Conus santaluziensis is a species of sea snail, a marine gastropod mollusc in the family Conidae, often referred to as the cone snails, cone shells or cones. One of over 803 species, they are predatory, venomous and are capable of stinging humans. The exact count has not yet been determined, considering ongoing debates and potential reclassifications.

==Etymology==
There is an ongoing debate within the malacological community concerning the classification of cone snails in general, and specifically around Santa Luzia. The species was classified as Africonus santaluziensis (Afonso & Tenorio, 2014) and was also named "Africonus gonsalensis" (Cossignani & Fiadeiro, 2014). However, "Africonus santaluziensis" had precedence, which relegated "Africonus gonsalensis" to a synonym.

==Genus==
Before 2014, the genus Conus was divided into many smaller genera. Carl Linnaeus: (1758) first described the genus Conus, placing all species in the genus. Others proposed multiple genera. J.H. Hwass: suggested three genera in 1792, J.B.P. Montfort proposed five in 1810, and L.A. Kiener: proposed six genera in 1845. In 1995, the publication Manual of the Living Conidae considered splitting the group, but sufficient data were lacking. A revision in 2009 (Tucker & Tenorio, 2009), and a prevailing convention in malacology resulted in a single genus with multiple genera.

==Species==

One of over 803 species, they are predatory, venomous and are capable of stinging humans. The exact count is not yet determined, considering ongoing debates and possible reclassifications.

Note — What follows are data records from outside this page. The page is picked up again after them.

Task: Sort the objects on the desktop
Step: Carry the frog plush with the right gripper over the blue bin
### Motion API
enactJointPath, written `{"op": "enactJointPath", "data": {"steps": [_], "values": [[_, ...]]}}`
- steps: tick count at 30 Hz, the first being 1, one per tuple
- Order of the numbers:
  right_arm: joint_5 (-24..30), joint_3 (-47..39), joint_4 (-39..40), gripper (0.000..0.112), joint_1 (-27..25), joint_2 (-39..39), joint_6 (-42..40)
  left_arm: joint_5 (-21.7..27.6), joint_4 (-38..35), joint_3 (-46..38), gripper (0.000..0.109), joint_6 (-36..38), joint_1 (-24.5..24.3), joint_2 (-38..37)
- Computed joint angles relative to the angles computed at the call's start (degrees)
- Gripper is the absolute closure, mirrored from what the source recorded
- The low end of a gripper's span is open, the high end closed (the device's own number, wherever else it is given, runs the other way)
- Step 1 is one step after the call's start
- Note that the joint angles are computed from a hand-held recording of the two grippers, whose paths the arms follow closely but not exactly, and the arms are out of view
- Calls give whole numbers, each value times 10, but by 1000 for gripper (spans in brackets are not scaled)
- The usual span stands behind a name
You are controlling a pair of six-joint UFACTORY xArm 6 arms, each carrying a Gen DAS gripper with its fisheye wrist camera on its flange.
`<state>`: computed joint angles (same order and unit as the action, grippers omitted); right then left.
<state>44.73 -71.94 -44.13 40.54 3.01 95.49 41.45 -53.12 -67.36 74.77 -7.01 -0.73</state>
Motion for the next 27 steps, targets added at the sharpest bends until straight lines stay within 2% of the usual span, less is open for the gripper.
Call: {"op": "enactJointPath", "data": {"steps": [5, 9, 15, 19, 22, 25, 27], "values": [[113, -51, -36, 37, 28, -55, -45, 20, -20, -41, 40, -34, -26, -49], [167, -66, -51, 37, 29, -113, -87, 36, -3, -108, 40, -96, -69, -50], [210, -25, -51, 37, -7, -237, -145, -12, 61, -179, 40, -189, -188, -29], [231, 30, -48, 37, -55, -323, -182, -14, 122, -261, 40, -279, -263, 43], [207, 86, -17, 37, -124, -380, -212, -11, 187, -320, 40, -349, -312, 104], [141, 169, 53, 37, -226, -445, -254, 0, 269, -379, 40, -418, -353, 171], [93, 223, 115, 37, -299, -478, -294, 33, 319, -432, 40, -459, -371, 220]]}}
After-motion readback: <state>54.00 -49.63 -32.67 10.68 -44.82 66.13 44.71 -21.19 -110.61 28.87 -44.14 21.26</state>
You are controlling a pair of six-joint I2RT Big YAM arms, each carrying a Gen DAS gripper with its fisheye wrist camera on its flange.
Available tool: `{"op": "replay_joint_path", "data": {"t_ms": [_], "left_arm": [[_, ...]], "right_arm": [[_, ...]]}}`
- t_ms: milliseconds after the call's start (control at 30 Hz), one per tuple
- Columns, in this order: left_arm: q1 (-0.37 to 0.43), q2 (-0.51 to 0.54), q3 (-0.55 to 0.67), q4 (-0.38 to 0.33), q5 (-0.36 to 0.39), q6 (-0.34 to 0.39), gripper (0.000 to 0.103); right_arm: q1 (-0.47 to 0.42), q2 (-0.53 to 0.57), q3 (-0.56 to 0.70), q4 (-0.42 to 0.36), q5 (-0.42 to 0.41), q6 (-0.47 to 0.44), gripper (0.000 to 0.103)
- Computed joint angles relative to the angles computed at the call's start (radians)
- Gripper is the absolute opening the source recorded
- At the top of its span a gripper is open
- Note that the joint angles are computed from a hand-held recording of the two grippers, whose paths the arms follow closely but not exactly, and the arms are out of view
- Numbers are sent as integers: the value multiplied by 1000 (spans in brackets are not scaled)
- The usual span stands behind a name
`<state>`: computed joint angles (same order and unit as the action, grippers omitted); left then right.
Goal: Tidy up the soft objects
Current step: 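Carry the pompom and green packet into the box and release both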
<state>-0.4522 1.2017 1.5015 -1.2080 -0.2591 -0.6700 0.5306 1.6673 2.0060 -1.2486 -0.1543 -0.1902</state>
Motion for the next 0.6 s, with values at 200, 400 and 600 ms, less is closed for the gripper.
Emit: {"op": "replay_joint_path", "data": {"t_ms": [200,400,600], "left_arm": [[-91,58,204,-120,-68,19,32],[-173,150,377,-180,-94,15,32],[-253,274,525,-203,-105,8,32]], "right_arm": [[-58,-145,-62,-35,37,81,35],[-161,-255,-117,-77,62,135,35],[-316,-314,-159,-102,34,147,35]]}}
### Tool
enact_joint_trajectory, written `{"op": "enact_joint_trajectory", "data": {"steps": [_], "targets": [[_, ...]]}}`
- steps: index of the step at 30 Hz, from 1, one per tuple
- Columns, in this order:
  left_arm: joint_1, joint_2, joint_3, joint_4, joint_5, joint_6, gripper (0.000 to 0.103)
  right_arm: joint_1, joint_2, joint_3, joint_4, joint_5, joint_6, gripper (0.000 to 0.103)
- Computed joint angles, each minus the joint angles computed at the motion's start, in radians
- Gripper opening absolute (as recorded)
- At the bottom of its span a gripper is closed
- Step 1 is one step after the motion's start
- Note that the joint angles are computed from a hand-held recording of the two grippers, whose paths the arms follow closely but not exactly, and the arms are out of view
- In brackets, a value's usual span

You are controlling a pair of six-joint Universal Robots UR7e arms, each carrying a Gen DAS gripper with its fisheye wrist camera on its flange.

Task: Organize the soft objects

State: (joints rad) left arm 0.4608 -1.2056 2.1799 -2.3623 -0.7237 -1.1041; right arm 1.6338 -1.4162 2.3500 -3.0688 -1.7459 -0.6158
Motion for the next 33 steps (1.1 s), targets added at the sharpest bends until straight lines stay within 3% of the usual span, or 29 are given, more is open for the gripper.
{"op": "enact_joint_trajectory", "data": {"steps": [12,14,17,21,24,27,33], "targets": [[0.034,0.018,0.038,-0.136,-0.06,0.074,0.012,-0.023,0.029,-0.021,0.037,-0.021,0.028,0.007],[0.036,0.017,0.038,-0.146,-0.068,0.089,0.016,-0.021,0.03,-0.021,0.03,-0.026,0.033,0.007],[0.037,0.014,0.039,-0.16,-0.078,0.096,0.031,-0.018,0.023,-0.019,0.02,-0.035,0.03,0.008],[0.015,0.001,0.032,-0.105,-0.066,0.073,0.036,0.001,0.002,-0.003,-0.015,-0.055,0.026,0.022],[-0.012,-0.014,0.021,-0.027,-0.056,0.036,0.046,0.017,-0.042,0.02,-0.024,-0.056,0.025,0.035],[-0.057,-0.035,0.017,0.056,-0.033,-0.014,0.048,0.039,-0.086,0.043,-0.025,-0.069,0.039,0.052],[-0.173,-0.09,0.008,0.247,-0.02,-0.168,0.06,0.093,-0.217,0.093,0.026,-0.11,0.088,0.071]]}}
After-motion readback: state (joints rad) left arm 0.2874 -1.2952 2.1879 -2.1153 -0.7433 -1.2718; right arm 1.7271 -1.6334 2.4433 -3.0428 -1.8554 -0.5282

In 2015, a major revision was published in the Journal of Molluscan Studies (Puillandre et al., including Duda, Meyer, Olivera & Bouchet), that utilized molecular phylogenetic analysis. The study resulted in the proposal of the family name, Conidae, with four genera (Conus, Conasprella, Profundiconus, and Californiconus, covering around 803 species; the traditional genus Conus has become widely accepted by taxonomists, but the classifications are still being debated.

==Description==
The species is hard-shelled, the size ranges from 15 mm to 36 mm, and is vermivorous (worm-eaters). The "cones" are equipped with a proboscis .

==Distribution==
The species is locally endemic to the area around the Reserva Natural Integral de Santa Luzia off Santa Luzia Island, Cape Verde.

==Habitat==
The species' habitat is predominantly tropical and subtropical waters. Conus exhibits dual preferences: low tide, where they are exposed to air at times, and staying submerged at all times. C. santaluziensis prefers the latter, in or around coral reefs and sandy ground.